General information
- Location: 800, boul. Saint-Martin Ouest Laval, Quebec Canada
- Coordinates: 45°34′23″N 73°42′59″W﻿ / ﻿45.5731°N 73.7163°W

History
- Opened: 1997
- Closed: April 2007

Former services
| Preceding station | Exo |  |  | Following station |
| Vimont toward Saint-Jérôme |  | Line 12 – Saint-Jérôme |  | Bois-de-Boulogne toward Lucien-L'Allier |

Location

= Saint-Martin station (Laval, Quebec) =

Former railway station in Quebec, Canada

Saint-Martin was a railway station on the Saint-Jérôme line at 800, boul. Saint-Martin Ouest (corner of boulevard Industriel) in Laval, Quebec, Canada.
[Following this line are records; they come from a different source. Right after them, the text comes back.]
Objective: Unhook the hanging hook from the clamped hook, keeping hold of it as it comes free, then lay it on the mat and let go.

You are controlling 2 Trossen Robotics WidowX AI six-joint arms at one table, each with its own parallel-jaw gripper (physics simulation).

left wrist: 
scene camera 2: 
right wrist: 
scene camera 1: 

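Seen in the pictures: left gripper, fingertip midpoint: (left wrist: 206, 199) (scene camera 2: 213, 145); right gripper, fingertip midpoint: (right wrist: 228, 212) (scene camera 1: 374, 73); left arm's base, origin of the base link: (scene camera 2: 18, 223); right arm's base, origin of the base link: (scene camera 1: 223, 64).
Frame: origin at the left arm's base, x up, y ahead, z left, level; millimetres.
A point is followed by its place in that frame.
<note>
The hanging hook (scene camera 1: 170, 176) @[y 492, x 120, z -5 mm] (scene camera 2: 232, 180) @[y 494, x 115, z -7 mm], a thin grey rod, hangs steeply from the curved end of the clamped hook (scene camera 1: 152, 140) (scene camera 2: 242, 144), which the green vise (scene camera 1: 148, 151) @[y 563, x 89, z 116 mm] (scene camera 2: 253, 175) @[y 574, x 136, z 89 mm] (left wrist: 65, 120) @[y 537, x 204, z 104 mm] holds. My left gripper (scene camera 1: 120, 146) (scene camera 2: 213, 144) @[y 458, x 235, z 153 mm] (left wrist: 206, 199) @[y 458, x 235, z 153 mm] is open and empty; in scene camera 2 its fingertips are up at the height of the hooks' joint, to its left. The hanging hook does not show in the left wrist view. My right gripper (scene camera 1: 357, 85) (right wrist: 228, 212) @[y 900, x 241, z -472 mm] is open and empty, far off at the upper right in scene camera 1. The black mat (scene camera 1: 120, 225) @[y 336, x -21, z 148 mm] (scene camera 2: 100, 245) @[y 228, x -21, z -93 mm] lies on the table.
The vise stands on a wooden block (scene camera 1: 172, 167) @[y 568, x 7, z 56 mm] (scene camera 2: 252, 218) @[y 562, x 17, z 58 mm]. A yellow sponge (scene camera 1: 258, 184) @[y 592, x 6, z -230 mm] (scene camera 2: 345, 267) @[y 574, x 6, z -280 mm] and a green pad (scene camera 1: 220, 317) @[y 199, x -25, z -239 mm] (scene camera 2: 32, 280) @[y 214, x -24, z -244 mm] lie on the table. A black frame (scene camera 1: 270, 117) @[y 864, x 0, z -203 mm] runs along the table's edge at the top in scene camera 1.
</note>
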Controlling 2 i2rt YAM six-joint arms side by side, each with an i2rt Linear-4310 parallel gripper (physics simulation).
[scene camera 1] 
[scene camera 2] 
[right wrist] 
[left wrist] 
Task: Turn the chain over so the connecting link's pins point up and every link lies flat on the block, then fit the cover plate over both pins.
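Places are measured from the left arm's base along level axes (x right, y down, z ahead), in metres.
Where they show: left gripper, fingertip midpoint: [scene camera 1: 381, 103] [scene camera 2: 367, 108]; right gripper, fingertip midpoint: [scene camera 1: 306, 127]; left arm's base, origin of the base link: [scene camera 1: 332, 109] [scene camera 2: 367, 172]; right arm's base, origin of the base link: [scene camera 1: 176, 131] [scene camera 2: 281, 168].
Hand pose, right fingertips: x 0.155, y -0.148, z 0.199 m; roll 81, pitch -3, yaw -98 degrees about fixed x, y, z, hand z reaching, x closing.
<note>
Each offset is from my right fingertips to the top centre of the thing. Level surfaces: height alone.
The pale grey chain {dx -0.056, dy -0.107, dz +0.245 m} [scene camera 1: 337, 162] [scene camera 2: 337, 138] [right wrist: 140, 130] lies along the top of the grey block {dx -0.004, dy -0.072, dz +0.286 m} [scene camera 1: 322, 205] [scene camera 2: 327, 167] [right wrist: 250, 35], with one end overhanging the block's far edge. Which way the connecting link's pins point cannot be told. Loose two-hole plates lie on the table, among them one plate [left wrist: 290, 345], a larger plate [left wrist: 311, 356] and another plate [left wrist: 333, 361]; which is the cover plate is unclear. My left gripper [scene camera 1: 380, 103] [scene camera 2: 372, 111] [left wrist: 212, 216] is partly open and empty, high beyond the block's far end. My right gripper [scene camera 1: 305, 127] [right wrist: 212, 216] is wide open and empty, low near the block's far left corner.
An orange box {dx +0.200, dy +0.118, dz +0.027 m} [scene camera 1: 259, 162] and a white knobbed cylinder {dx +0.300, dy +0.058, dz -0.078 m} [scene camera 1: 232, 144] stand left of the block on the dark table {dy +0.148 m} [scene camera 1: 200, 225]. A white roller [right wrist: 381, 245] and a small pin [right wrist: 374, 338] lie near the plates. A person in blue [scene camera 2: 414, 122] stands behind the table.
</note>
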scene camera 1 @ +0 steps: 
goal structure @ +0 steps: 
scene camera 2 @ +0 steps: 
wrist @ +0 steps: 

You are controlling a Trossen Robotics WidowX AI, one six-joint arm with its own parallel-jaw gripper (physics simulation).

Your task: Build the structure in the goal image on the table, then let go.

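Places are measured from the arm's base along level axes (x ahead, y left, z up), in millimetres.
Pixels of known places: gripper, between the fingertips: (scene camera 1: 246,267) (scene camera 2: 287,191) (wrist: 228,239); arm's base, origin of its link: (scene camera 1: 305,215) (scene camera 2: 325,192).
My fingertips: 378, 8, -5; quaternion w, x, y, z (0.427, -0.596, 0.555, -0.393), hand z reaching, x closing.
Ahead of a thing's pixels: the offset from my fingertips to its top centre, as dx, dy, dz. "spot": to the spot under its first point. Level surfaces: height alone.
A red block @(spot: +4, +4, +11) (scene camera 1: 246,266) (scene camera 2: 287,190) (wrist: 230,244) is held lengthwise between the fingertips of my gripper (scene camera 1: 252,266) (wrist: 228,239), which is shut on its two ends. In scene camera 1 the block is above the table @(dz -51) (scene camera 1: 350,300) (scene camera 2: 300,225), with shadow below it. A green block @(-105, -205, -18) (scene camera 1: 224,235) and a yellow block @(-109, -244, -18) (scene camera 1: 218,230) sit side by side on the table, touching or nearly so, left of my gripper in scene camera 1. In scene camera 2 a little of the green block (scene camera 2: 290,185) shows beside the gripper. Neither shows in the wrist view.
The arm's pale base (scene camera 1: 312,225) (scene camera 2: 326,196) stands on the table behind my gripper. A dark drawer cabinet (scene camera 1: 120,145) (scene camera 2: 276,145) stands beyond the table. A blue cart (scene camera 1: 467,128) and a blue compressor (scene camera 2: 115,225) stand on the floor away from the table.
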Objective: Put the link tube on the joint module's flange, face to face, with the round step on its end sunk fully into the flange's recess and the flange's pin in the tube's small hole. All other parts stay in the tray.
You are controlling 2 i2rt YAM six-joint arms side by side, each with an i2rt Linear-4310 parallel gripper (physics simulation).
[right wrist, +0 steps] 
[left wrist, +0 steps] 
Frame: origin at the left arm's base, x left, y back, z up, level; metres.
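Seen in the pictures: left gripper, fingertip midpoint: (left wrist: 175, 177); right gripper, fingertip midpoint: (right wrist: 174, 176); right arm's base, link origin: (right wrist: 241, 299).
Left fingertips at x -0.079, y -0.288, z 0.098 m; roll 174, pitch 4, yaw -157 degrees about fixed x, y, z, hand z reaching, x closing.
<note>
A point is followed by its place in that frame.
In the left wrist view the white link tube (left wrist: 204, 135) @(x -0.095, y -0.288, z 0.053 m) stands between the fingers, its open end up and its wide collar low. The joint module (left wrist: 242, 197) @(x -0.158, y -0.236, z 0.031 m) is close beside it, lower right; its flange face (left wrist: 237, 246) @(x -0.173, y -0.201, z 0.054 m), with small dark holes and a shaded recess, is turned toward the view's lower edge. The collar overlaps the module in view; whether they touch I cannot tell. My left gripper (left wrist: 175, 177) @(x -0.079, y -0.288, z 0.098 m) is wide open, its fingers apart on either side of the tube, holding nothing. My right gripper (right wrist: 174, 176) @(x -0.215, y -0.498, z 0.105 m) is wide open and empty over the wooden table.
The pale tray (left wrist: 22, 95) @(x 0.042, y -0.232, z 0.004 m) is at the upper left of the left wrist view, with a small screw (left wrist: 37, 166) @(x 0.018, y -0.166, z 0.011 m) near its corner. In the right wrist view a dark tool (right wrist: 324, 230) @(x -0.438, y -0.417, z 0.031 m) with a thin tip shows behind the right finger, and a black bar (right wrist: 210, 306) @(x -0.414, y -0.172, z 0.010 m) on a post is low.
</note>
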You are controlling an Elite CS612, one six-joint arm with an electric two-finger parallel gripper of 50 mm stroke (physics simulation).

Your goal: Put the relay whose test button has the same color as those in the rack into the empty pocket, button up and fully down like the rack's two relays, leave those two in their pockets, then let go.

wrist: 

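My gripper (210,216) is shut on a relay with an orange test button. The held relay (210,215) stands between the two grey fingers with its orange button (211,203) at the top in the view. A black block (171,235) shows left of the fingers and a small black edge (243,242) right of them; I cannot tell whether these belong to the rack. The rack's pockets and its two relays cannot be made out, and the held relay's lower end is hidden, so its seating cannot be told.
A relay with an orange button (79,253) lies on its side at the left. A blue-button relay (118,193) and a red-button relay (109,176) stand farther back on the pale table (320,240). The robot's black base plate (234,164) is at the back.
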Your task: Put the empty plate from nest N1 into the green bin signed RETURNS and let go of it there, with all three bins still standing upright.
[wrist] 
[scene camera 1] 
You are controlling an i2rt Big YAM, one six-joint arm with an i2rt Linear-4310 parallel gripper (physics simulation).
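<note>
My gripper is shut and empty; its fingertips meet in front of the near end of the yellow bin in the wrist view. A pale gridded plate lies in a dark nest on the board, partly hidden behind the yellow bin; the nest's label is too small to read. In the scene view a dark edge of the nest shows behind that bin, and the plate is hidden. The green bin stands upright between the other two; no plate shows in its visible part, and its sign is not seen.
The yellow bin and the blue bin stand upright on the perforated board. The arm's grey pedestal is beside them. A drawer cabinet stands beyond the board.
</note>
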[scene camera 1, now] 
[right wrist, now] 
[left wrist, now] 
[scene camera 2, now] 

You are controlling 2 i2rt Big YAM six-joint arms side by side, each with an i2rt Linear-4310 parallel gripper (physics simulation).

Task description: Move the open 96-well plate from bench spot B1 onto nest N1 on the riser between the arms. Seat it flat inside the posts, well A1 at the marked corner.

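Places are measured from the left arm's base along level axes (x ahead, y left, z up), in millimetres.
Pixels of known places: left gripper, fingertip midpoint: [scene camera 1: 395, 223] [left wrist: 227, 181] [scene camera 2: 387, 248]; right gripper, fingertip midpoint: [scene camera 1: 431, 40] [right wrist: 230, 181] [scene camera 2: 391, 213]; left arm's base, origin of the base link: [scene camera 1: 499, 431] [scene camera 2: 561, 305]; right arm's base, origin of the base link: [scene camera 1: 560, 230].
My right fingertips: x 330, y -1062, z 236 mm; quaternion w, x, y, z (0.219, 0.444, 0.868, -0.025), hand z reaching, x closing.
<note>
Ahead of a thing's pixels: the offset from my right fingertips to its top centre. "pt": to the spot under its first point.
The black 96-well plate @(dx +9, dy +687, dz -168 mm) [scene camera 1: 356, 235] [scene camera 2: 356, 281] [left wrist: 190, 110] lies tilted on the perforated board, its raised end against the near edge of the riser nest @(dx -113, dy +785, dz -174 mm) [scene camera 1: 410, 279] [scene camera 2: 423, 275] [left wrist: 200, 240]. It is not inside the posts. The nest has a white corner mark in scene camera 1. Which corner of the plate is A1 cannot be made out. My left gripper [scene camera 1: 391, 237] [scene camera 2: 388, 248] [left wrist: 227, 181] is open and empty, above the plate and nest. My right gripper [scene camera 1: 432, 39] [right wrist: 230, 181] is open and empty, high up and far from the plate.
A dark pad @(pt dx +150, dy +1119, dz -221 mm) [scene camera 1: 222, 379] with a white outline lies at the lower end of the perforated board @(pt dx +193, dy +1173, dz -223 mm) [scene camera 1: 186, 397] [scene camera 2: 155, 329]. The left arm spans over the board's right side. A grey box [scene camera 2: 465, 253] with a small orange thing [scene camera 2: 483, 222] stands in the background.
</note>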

The station was one of the original four stations of the temporary Blainville line opened in 1997 to serve commuters during the construction on the Marius Dufresne Bridge. The station was closed in April 2007 with the opening of the Montreal Metro in Laval, due to its proximity to the De la Concorde station, 1.65 km south. The station was located at Boulevard Saint Martin. This station had 190 parking spaces.

== History ==
Saint-Martin Junction, a former Canadian Pacific Railway station, was located further north at the point where the CP lines, now QGR lines, to Ottawa and Quebec City separated. This station was used by Via Rail until January 1990.